=== What is expected ===
Lower down are entries containing pictures. Copy exactly, without those pictures, the lines from the line with "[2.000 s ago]" through the line with "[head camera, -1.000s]".

Collection entries:
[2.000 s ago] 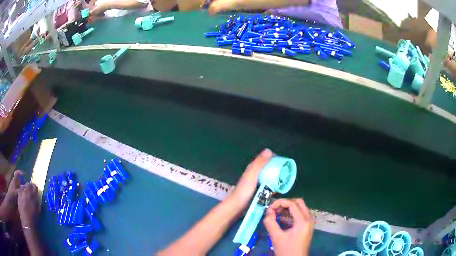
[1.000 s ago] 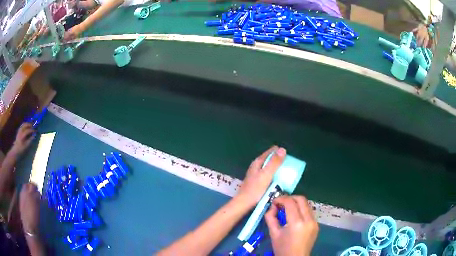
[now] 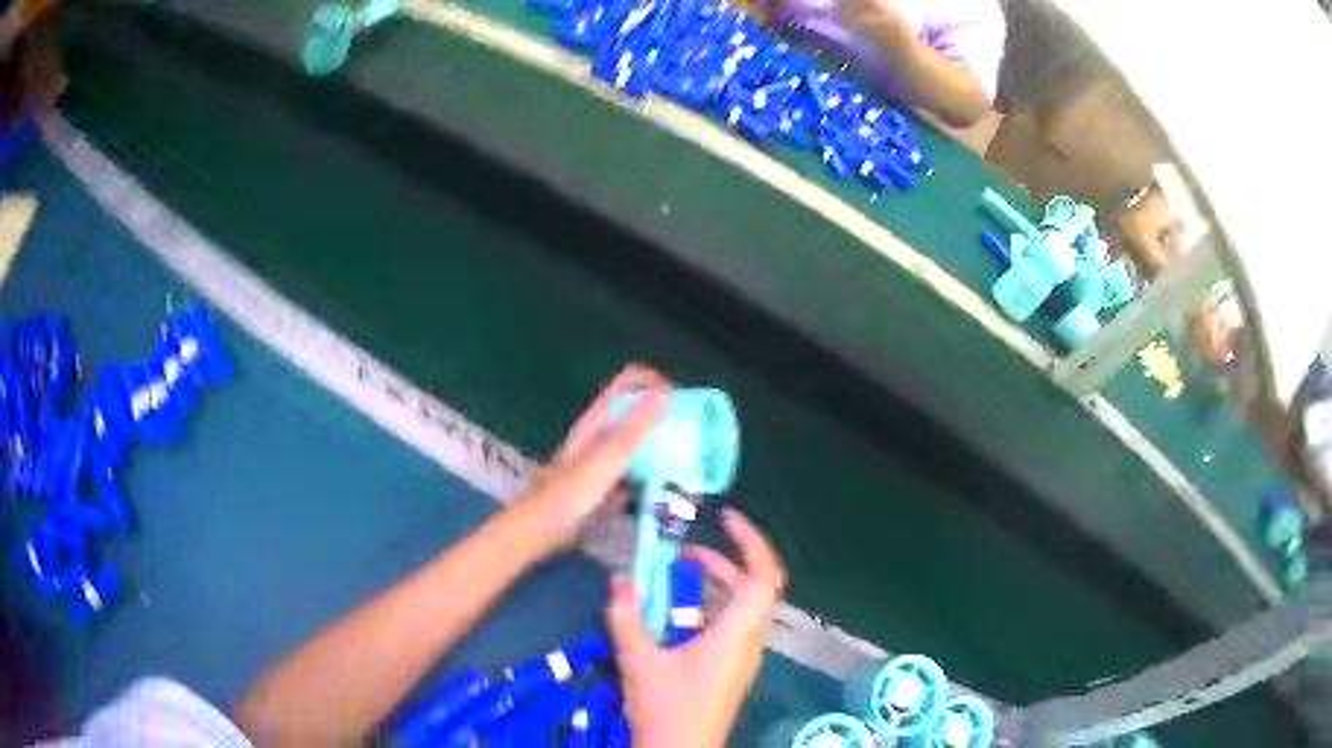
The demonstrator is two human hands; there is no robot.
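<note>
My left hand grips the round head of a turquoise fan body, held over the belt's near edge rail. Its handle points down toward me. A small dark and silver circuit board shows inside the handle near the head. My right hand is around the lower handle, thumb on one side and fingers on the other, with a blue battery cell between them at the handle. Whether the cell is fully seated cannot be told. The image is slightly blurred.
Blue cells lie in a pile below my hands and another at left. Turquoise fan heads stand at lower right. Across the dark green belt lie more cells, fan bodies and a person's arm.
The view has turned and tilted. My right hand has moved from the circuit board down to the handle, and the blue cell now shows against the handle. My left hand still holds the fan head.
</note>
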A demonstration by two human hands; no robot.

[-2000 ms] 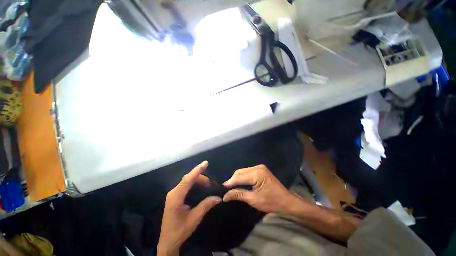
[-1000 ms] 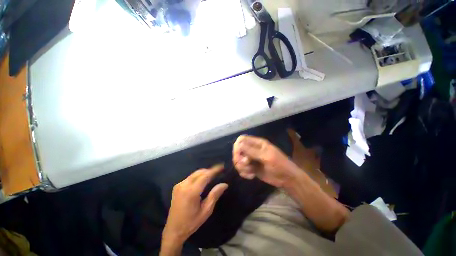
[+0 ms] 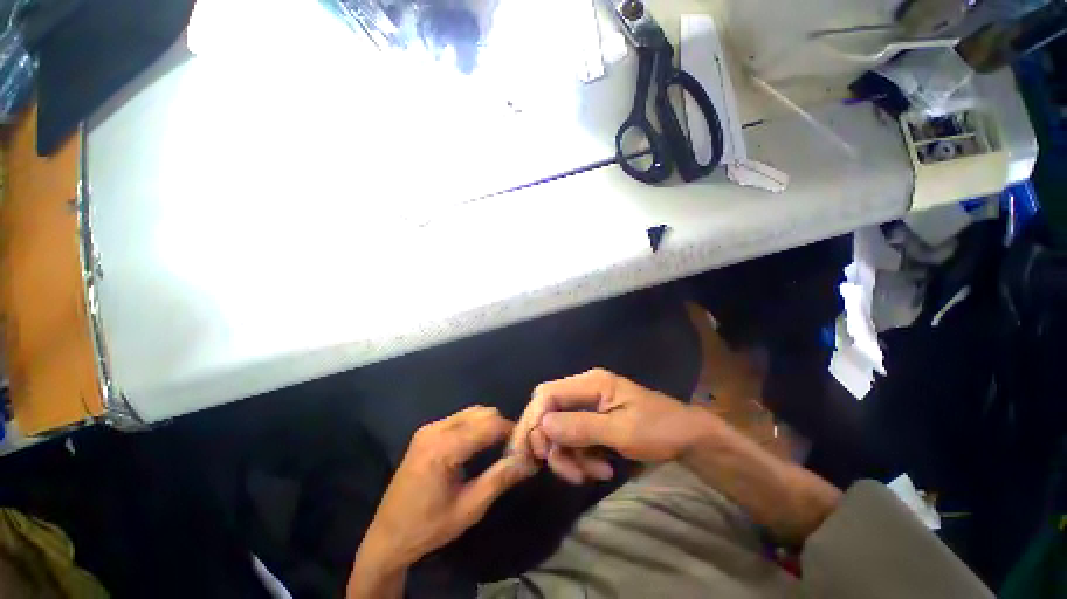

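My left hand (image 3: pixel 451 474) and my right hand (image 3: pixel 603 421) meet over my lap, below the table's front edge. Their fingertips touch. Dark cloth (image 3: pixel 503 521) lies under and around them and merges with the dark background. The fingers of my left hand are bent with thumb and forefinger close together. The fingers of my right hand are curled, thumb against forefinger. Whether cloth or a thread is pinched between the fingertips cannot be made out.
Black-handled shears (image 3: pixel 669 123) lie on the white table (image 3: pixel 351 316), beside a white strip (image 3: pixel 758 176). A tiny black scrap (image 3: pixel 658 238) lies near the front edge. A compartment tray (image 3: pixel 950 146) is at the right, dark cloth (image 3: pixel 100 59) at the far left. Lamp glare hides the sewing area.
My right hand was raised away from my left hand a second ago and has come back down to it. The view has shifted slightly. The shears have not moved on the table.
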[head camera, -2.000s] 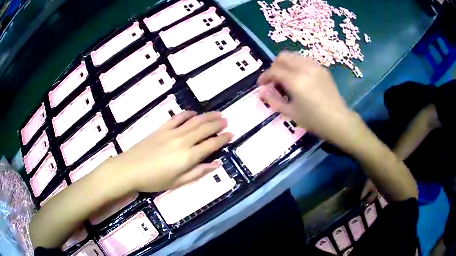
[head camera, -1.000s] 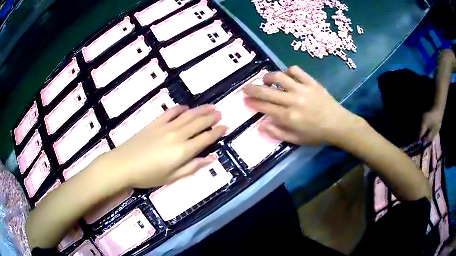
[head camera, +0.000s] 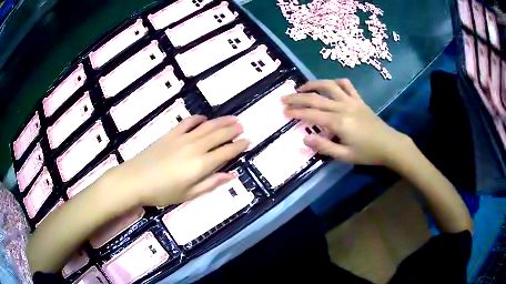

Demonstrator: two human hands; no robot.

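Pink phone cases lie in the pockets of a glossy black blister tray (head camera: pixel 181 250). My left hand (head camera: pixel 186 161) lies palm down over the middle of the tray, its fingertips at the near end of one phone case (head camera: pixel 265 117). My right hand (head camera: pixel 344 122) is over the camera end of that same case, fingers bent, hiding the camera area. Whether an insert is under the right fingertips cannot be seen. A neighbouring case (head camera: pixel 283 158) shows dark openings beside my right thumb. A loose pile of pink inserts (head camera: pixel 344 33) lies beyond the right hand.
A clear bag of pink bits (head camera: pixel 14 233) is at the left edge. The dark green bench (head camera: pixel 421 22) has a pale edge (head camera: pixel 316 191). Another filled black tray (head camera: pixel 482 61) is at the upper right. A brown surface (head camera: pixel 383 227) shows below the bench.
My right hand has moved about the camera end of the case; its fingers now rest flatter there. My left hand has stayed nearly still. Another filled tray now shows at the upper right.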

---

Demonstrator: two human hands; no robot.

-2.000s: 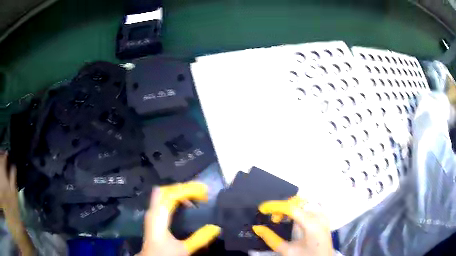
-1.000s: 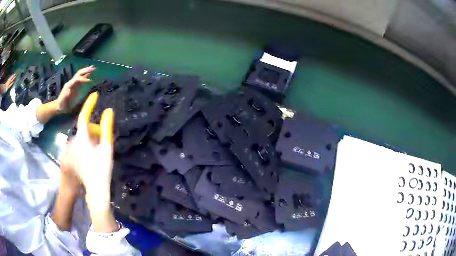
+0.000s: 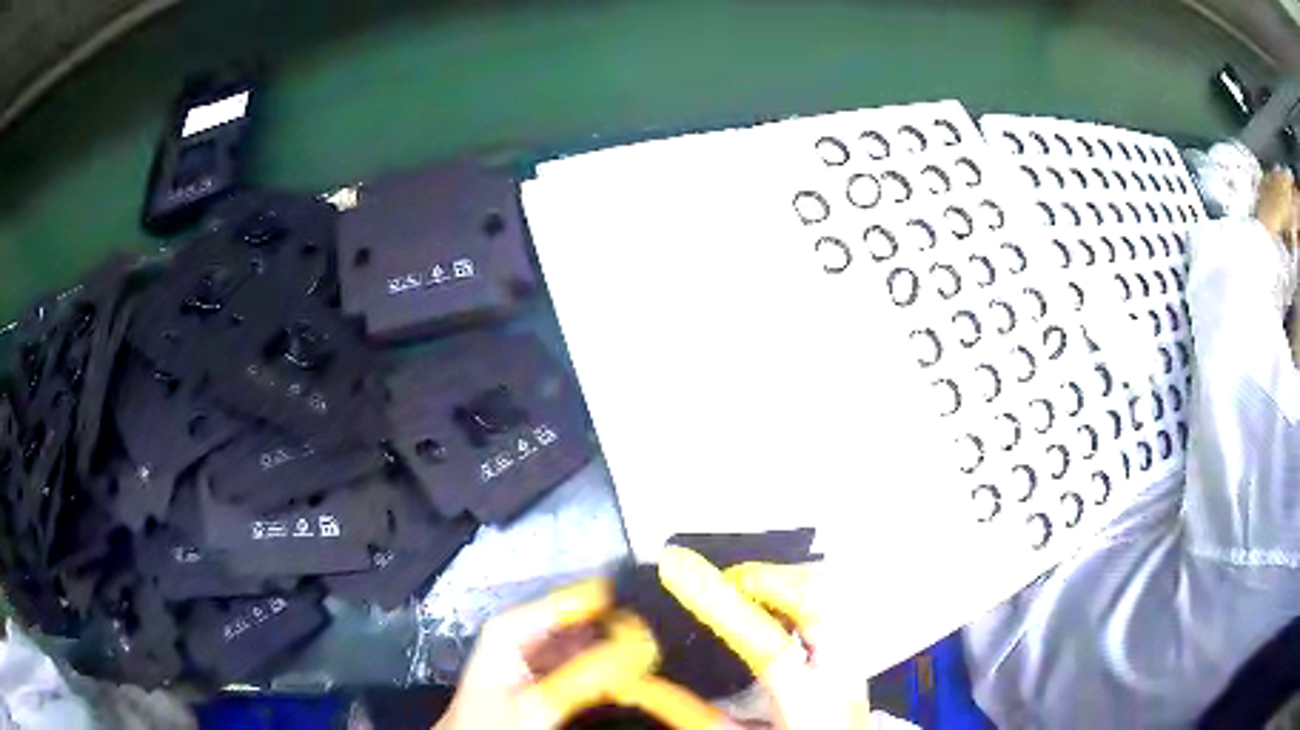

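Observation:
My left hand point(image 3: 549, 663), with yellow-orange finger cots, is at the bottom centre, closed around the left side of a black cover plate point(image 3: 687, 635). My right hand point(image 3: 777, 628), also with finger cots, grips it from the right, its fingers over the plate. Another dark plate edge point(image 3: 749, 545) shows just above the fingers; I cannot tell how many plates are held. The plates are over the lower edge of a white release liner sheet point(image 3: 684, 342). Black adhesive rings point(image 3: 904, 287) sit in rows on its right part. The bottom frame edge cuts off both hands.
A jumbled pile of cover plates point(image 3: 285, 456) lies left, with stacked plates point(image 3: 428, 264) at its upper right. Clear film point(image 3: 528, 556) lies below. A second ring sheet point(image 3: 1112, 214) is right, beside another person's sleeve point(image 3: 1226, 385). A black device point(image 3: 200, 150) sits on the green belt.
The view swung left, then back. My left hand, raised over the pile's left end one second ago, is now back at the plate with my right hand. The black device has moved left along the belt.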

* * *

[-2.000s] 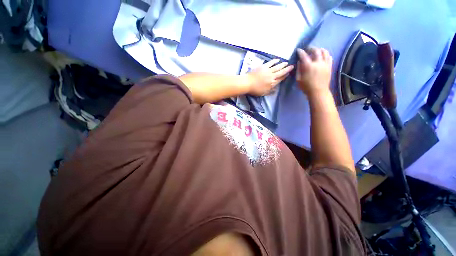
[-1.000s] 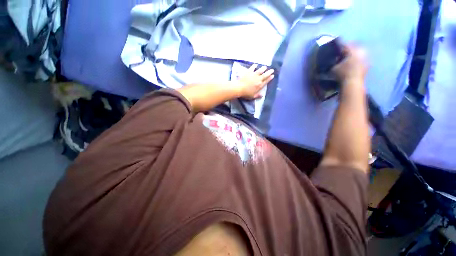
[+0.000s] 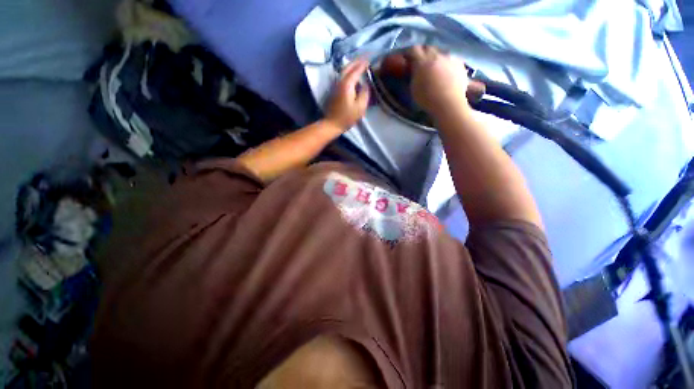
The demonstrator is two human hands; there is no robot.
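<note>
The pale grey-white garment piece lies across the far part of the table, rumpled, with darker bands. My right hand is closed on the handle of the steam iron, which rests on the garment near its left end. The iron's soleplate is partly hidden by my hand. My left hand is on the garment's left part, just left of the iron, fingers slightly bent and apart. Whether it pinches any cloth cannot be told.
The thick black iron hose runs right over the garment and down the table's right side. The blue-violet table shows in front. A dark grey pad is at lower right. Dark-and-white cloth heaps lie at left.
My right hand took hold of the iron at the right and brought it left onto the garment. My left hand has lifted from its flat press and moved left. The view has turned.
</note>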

=== Written solution ===
[2.000 s ago] 
[1.000 s ago] 
[now] 
The demonstrator is two human hands; there is no robot.
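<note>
My left hand grips the round head of a turquoise fan body, held over the belt's near edge rail. Its handle points down toward me. A small dark and silver circuit board shows inside the handle near the head. My right hand is around the lower handle, thumb on one side and fingers on the other, with a blue battery cell between them at the handle. Whether the cell is fully seated cannot be told. The image is slightly blurred.
Blue cells lie in a pile below my hands and another at left. Turquoise fan heads stand at lower right. Across the dark green belt lie more cells, fan bodies and a person's arm.
The view has turned and tilted. My right hand has moved from the circuit board down to the handle, and the blue cell now shows against the handle. My left hand still holds the fan head.
</note>
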A demonstration by two human hands; no robot.

[-2000 ms] 
[-1000 ms] 
[+0 ms] 

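My left hand (image 3: pixel 451 474) and my right hand (image 3: pixel 603 421) meet over my lap, below the table's front edge. Their fingertips touch. Dark cloth (image 3: pixel 503 521) lies under and around them and merges with the dark background. The fingers of my left hand are bent with thumb and forefinger close together. The fingers of my right hand are curled, thumb against forefinger. Whether cloth or a thread is pinched between the fingertips cannot be made out.
Black-handled shears (image 3: pixel 669 123) lie on the white table (image 3: pixel 351 316), beside a white strip (image 3: pixel 758 176). A tiny black scrap (image 3: pixel 658 238) lies near the front edge. A compartment tray (image 3: pixel 950 146) is at the right, dark cloth (image 3: pixel 100 59) at the far left. Lamp glare hides the sewing area.
My right hand was raised away from my left hand a second ago and has come back down to it. The view has shifted slightly. The shears have not moved on the table.
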[head camera, -2.000s] 
[head camera, -1.000s] 

The exercise is done, and nothing more is needed.